▶ EXERCISE AIM:
Retype every record exactly as it appears.

▶ THE INPUT:
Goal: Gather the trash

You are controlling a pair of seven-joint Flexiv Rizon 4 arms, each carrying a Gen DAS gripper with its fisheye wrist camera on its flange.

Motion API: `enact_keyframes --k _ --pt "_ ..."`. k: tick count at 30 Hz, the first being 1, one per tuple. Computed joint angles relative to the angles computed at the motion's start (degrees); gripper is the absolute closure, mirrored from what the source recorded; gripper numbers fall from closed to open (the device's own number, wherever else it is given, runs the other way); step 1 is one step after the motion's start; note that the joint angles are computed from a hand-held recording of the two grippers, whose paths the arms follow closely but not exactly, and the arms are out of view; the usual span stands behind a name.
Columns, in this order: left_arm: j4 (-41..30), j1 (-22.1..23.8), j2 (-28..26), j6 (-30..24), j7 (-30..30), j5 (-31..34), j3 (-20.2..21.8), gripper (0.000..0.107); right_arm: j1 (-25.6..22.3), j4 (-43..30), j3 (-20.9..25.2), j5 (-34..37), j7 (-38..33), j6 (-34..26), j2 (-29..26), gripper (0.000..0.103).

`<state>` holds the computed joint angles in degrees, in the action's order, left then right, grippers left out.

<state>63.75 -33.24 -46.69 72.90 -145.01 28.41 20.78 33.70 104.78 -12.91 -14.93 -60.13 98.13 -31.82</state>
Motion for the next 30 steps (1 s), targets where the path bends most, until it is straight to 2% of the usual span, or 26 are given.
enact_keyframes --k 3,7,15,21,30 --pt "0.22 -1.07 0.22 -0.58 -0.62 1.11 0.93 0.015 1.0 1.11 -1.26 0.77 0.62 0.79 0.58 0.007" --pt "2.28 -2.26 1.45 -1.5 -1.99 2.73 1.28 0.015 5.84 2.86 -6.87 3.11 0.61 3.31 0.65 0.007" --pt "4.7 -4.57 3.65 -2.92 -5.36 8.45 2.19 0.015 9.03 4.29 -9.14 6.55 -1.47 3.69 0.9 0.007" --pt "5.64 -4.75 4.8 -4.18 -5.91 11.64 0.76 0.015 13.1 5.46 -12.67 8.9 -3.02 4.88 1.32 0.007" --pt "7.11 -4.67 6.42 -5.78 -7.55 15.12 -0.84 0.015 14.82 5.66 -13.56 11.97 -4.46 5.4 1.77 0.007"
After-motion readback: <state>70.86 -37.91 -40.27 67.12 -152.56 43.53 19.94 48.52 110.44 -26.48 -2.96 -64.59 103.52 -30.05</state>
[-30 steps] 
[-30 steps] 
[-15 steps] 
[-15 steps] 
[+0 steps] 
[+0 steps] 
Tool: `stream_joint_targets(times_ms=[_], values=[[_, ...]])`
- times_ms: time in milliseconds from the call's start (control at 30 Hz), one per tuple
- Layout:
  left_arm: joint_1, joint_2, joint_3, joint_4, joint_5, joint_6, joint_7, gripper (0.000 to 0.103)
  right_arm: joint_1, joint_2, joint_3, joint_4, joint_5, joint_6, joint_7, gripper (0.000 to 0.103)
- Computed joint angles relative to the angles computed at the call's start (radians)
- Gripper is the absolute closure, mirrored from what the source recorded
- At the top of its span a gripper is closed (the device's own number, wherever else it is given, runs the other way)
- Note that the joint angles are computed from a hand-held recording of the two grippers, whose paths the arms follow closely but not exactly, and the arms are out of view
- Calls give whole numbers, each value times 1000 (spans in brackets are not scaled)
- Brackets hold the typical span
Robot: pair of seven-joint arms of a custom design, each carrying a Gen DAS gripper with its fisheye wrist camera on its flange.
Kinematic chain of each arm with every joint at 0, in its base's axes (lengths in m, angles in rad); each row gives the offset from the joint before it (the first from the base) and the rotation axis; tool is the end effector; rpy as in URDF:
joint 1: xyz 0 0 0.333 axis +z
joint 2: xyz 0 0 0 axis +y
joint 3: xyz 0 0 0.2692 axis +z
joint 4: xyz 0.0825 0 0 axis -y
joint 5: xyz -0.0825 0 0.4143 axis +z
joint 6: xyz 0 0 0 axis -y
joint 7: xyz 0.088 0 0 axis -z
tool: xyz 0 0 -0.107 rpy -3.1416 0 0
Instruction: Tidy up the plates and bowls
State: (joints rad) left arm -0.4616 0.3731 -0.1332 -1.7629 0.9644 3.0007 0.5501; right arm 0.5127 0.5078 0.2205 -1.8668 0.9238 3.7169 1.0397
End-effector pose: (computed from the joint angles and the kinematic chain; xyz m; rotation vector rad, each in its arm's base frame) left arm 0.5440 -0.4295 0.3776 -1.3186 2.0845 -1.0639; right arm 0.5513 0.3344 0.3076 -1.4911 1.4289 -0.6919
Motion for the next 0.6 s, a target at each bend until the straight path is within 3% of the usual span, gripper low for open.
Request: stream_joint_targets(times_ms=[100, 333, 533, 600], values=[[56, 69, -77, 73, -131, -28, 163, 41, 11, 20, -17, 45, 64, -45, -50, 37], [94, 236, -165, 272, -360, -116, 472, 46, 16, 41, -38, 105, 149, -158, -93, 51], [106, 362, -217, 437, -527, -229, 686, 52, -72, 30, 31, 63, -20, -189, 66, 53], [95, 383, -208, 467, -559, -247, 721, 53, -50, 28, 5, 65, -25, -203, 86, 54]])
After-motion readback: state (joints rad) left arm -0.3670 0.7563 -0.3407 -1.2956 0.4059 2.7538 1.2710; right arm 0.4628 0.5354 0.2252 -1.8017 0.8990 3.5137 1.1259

▶ TASK RESULT:
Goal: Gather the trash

You are controlling a pair of seven-joint Flexiv Rizon 4 arms, each carrying a Gen DAS gripper with its fisheye wrist camera on its flange.

Motion API: `enact_keyframes --k _ --pt "_ ..."`. k: tick count at 30 Hz, the first being 1, one per tuple. Computed joint angles relative to the angles computed at the motion's start (degrees); gripper is the absolute closure, mirrored from what the source recorded; gripper numbers fall from closed to open (the device's own number, wherever else it is given, runs the other way); step 1 is one step after the motion's start; note that the joint angles are computed from a hand-held recording of the two grippers, whose paths the arms follow closely but not exactly, and the arms are out of view; the usual span stands behind a name.
Columns, in this order: left_arm: j4 (-41..30), j1 (-22.1..23.8), j2 (-28..26), j6 (-30..24), j7 (-30..30), j5 (-31..34), j3 (-20.2..21.8), gripper (0.000..0.107); right_arm: j1 (-25.6..22.3), j4 (-43..30), j3 (-20.9..25.2), j5 (-34..37), j7 (-38..33), j6 (-34..26), j2 (-29..26), gripper (0.000..0.103).

`<state>` holds the computed joint angles in degrees, in the action's order, left then right, grippers left out.

<state>63.75 -33.24 -46.69 72.90 -145.01 28.41 20.78 33.70 104.78 -12.91 -14.93 -60.13 98.13 -31.82</state>
Motion for the next 30 steps (1 s), targets where the path bends most, until it is straight to 2% of the usual span, or 26 are given.
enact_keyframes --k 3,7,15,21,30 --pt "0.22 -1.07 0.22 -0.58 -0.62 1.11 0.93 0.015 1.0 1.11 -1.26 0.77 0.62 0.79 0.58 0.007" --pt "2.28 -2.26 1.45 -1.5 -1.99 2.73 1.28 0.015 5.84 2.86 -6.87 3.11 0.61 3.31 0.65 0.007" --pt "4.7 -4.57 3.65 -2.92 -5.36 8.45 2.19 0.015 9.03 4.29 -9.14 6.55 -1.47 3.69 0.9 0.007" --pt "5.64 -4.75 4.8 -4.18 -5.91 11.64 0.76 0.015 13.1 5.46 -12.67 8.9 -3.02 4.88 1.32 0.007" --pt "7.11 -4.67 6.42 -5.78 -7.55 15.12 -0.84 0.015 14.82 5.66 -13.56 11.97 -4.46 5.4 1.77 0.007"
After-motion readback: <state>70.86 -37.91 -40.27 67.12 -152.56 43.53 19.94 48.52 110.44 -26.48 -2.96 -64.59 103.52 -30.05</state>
[-30 steps] 
[-30 steps] 
[-15 steps] 
[-15 steps] 
[+0 steps] 
[+0 steps] 
Tool: `stream_joint_targets(times_ms=[_], values=[[_, ...]])`
- times_ms: time in milliseconds from the call's start (control at 30 Hz), one per tuple
- Layout:
  left_arm: joint_1, joint_2, joint_3, joint_4, joint_5, joint_6, joint_7, gripper (0.000 to 0.103)
  right_arm: joint_1, joint_2, joint_3, joint_4, joint_5, joint_6, joint_7, gripper (0.000 to 0.103)
- Computed joint angles relative to the angles computed at the call's start (radians)
- Gripper is the absolute closure, mirrored from what the source recorded
- At the top of its span a gripper is closed (the device's own number, wherever else it is given, runs the other way)
- Note that the joint angles are computed from a hand-held recording of the two grippers, whose paths the arms follow closely but not exactly, and the arms are out of view
- Calls give whole numbers, each value times 1000 (spans in brackets are not scaled)
- Brackets hold the typical span
Robot: pair of seven-joint arms of a custom design, each carrying a Gen DAS gripper with its fisheye wrist camera on its flange.
Kinematic chain of each arm with every joint at 0, in its base's axes (lengths in m, angles in rad); each row gives the offset from the joint before it (the first from the base) and the rotation axis; tool is the end effector; rpy as in URDF:
joint 1: xyz 0 0 0.333 axis +z
joint 2: xyz 0 0 0 axis +y
joint 3: xyz 0 0 0.2692 axis +z
joint 4: xyz 0.0825 0 0 axis -y
joint 5: xyz -0.0825 0 0.4143 axis +z
joint 6: xyz 0 0 0 axis -y
joint 7: xyz 0.088 0 0 axis -z
tool: xyz 0 0 -0.107 rpy -3.1416 0 0
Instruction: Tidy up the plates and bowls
State: (joints rad) left arm -0.4616 0.3731 -0.1332 -1.7629 0.9644 3.0007 0.5501; right arm 0.5127 0.5078 0.2205 -1.8668 0.9238 3.7169 1.0397
End-effector pose: (computed from the joint angles and the kinematic chain; xyz m; rotation vector rad, each in its arm's base frame) left arm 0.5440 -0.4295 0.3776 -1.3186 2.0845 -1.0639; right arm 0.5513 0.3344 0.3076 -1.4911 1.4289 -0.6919
Motion for the next 0.6 s, a target at each bend until the straight path is within 3% of the usual span, gripper low for open.
Request: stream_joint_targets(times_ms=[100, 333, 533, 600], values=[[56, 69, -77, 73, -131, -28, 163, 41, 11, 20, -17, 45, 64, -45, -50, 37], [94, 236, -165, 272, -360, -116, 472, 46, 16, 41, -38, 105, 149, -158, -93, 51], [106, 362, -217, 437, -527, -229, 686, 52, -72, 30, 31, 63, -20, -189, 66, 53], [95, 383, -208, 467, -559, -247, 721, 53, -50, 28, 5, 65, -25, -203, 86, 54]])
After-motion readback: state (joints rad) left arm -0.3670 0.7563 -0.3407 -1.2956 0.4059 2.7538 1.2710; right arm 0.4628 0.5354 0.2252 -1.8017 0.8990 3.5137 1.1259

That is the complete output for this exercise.